== What the task requires ==
Copy out exactly the lines from the first line of the material below through the line containing "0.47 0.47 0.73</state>", and nothing beyond them.
*** Records ***
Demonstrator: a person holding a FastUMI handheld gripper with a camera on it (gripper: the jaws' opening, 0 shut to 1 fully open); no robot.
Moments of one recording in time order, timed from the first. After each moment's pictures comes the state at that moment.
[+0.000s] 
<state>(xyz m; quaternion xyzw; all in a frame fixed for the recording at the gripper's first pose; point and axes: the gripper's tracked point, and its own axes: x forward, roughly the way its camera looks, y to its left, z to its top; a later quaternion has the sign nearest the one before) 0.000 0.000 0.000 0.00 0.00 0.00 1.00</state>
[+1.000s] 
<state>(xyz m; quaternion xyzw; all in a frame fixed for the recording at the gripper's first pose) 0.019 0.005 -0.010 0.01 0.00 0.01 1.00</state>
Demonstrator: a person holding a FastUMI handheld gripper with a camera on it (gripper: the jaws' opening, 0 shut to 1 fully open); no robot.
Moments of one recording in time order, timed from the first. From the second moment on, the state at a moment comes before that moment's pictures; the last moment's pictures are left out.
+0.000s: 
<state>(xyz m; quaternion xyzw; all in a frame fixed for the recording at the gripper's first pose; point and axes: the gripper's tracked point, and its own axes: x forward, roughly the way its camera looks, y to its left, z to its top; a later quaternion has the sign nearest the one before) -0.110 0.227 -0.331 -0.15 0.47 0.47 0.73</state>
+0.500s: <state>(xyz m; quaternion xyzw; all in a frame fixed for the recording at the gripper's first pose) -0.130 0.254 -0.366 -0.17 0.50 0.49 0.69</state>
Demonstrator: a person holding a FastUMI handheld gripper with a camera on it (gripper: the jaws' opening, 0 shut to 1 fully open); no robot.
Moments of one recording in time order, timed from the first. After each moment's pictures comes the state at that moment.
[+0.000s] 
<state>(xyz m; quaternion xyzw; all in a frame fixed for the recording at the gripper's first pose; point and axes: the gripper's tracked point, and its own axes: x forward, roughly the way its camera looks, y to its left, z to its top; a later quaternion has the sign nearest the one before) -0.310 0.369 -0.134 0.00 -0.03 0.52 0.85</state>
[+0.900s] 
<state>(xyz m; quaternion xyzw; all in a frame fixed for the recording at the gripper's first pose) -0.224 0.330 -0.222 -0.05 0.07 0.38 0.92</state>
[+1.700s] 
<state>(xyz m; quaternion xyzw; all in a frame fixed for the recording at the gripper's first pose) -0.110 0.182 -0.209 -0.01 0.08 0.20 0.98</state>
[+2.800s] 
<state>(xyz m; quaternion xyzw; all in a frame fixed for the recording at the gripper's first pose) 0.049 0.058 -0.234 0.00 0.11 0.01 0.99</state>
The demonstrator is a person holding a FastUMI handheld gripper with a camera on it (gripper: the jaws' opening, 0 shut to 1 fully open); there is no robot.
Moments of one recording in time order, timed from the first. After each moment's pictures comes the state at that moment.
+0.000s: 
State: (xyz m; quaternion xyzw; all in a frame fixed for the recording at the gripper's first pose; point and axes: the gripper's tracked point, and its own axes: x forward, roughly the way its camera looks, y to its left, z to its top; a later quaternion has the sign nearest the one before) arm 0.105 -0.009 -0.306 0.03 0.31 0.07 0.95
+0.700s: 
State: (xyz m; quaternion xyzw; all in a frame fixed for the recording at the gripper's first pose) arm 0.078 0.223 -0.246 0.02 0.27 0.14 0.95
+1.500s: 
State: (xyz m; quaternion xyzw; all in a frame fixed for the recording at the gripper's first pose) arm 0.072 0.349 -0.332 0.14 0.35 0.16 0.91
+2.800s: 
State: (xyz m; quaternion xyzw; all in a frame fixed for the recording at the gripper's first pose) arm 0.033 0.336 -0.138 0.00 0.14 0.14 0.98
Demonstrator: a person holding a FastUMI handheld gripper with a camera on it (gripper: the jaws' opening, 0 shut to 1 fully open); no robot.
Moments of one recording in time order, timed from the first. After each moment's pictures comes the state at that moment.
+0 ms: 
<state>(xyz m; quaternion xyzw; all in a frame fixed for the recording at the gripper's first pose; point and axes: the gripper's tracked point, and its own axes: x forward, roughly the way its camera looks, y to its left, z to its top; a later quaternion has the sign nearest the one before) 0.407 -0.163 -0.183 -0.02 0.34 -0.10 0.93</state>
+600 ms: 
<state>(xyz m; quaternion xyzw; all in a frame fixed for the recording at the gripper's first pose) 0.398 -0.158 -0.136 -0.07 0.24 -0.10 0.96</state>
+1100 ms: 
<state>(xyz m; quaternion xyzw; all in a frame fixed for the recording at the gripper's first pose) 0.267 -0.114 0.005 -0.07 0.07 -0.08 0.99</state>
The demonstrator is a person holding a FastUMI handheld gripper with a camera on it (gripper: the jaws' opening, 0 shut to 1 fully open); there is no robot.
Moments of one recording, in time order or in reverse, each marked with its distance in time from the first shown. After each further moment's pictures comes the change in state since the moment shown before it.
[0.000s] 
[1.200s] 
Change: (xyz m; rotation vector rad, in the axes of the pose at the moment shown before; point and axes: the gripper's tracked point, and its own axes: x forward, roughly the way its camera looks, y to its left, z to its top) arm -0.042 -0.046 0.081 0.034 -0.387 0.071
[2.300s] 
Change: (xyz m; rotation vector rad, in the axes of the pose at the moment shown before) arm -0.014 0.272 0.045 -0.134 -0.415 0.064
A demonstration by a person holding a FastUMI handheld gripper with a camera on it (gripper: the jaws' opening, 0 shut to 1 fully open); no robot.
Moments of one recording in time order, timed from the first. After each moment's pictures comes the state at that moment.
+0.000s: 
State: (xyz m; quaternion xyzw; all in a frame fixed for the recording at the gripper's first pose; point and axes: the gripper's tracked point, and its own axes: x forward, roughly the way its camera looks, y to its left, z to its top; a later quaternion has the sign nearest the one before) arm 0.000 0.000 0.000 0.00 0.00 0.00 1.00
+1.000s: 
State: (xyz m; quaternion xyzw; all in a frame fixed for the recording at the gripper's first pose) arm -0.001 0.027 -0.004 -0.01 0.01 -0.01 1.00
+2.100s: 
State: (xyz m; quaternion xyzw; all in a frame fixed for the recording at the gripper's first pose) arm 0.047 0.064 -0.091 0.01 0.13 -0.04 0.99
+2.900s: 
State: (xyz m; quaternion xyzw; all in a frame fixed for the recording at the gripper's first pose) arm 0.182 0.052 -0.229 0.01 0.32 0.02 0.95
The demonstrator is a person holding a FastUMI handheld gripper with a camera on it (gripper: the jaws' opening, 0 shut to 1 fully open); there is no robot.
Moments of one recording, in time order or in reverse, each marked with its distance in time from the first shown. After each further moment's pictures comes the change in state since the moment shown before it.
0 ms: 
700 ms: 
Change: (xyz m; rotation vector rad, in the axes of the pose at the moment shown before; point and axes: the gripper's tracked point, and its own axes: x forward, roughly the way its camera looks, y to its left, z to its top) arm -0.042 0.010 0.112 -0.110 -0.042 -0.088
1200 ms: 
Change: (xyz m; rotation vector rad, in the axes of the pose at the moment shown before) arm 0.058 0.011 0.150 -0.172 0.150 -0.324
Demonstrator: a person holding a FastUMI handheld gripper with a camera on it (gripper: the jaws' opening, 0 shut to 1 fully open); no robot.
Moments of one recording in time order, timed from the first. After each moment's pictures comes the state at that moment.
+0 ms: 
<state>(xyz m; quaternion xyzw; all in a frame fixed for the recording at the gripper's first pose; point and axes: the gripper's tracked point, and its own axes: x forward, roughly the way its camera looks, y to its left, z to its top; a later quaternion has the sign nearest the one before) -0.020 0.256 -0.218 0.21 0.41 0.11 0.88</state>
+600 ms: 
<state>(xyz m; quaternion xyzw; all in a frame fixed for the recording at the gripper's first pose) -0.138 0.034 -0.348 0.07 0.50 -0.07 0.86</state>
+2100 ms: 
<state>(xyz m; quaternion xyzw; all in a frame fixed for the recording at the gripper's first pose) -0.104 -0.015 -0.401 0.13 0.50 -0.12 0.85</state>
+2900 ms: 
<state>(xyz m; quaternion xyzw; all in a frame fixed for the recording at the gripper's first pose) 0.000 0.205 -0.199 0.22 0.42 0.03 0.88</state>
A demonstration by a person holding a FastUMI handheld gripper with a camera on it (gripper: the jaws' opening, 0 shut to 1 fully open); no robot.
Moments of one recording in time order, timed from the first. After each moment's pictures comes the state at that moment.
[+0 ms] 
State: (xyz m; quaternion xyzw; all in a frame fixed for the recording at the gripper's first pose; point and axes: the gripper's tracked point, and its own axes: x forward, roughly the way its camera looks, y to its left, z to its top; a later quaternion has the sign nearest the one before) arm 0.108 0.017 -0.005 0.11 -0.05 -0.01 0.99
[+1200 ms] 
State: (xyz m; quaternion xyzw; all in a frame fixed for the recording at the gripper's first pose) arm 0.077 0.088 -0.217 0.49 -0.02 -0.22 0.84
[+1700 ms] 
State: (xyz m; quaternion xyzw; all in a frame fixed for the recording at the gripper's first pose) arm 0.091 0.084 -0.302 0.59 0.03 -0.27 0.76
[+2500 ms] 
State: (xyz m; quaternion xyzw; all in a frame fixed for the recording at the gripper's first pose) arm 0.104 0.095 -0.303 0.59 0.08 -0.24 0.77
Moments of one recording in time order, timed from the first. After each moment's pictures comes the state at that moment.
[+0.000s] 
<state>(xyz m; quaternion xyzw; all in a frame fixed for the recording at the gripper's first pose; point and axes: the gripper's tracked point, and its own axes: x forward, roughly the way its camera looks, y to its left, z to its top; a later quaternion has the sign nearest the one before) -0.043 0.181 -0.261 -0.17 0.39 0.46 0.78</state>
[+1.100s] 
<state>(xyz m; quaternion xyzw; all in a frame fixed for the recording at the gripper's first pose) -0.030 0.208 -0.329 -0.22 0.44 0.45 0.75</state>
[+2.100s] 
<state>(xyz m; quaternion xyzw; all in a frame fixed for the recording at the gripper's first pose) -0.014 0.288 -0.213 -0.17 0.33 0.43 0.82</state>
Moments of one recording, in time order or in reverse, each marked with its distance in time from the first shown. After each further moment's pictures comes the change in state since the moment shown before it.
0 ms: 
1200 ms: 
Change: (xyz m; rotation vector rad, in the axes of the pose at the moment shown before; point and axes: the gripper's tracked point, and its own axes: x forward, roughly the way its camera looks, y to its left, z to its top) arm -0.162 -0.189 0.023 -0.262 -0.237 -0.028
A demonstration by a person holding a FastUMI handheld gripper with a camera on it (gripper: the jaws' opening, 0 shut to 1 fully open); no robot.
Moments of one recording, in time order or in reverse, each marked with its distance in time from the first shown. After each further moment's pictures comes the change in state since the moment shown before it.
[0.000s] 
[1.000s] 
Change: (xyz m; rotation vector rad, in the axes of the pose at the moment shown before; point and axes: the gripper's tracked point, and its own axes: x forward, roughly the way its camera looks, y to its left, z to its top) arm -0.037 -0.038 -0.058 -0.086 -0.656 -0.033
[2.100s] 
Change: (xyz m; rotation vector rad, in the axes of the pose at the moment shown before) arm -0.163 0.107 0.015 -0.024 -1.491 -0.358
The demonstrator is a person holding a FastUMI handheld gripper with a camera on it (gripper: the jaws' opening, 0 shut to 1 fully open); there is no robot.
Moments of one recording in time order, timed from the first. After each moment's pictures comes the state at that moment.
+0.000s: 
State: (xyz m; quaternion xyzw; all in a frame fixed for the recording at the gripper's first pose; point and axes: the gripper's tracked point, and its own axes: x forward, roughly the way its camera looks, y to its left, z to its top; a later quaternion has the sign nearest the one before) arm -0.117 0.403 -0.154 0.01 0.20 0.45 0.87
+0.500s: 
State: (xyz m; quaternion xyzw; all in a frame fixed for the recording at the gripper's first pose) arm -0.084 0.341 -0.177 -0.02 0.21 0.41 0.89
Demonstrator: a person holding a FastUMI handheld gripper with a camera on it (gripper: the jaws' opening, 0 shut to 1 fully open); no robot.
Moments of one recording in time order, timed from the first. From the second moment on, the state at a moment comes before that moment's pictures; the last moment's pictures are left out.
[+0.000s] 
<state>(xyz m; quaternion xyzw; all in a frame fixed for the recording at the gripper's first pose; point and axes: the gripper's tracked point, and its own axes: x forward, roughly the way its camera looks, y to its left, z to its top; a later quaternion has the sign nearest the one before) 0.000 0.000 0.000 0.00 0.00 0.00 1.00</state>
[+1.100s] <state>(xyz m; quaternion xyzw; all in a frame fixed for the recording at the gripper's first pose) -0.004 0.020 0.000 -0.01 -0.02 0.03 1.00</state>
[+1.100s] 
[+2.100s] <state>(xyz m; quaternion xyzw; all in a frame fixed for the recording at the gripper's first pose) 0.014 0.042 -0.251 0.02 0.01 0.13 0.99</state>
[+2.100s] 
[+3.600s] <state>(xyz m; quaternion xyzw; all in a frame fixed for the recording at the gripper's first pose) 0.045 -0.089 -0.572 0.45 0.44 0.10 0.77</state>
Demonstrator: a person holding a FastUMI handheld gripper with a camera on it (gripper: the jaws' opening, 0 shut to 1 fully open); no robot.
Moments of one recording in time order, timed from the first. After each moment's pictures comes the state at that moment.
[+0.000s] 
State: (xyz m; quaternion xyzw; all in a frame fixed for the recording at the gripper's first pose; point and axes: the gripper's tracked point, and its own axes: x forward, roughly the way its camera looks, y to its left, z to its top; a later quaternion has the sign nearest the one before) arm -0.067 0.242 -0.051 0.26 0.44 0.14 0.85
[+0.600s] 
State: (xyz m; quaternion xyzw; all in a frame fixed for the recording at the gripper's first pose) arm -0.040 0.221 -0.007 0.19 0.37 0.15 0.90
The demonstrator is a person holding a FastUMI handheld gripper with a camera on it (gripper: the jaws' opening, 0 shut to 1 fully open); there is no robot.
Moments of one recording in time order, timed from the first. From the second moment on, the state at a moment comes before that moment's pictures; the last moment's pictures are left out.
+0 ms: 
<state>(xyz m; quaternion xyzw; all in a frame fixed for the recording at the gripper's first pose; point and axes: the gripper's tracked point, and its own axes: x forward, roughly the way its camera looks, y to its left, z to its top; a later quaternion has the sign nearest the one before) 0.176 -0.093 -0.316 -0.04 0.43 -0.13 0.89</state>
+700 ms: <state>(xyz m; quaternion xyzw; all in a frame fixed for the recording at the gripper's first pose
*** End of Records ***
== Finished task ==
Demonstrator: a person holding a FastUMI handheld gripper with a camera on it (gripper: the jaws' opening, 0 shut to 1 fully open); no robot.
Moments of one recording in time order, timed from the first. After each moment's pictures comes the state at that moment.
[+0.000s] 
<state>(xyz m; quaternion xyzw; all in a frame fixed for the recording at the gripper's first pose; point and axes: the gripper's tracked point, and its own axes: x forward, roughly the way its camera looks, y to its left, z to its top; a later quaternion has the sign nearest the one before) 0.000 0.000 0.000 0.00 0.00 0.00 1.00</state>
[+1.000s] 
<state>(xyz m; quaternion xyzw; all in a frame fixed for the recording at the gripper's first pose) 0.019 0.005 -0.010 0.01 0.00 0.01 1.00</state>
Demonstrator: a person holding a FastUMI handheld gripper with a camera on it (gripper: the jaws' opening, 0 shut to 1 fully open); no robot.
Moments of one recording in time order, timed from the first. From the second moment on, the state at a moment comes before that moment's pictures; the last moment's pictures are left out.
+0.000s: 
<state>(xyz m; quaternion xyzw; all in a frame fixed for the recording at the gripper's first pose; point and axes: the gripper's tracked point, and its own axes: x forward, roughly the way its camera looks, y to its left, z to its top; a later quaternion has the sign nearest the one before) -0.110 0.227 -0.331 -0.15 0.47 0.47 0.73</state>

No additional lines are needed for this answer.